I live right near a small river that runs through our town, is is probably at the most 6 feet deep and there is a ton of snags. My question is how do i catch the walleye in the river there are a lot of them. but all my lures get snagged. any comments would be appreciated. thanks :beer:


----------



## Sask hunter (Sep 11, 2008)

If the snags are right on the bottom u could use a bobber and a jig and minnow


----------



## Trapping God (Apr 14, 2009)

Thanks i will have to go and try that tomorrow. Thanks :beer:


----------



## Sask hunter (Sep 11, 2008)

Trapping God said:


> Thanks i will have to go and try that tomorrow.
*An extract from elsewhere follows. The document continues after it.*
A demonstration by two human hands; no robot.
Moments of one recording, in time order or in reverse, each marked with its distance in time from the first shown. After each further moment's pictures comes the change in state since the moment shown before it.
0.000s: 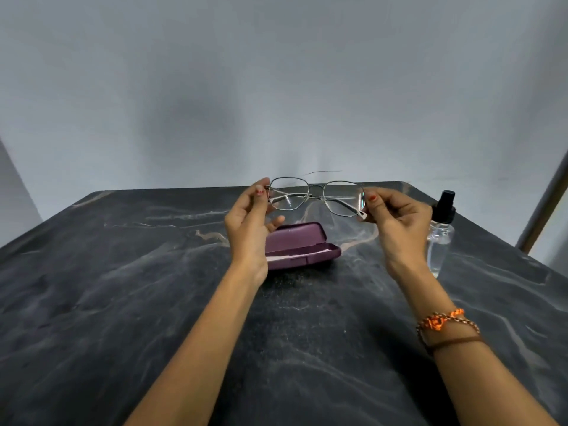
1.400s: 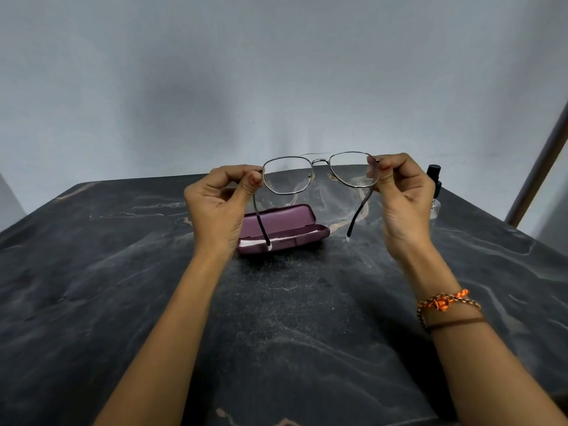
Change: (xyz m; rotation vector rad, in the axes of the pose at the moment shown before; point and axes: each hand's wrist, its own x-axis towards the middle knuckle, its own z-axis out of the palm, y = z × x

Thanks :beer:


Tell us how you make out


----------



## specialpatrolgroup (Jan 16, 2009)

Try an ODD-BALL jig with a curly tail grub or somehting simular, the great thing about the odd ball is that it can be rigged weedless, and natrually keeps the hook at a 90 degree angle to the bottom.


----------



## hunter121390 (Nov 7, 2006)

i like using floating rapalas and reeling in a bit, stopping, then reeling again, basically just start stop start stop reeling. works pretty good for me


----------



## jwdinius1 (Dec 14, 2006)

slip bobber!


----------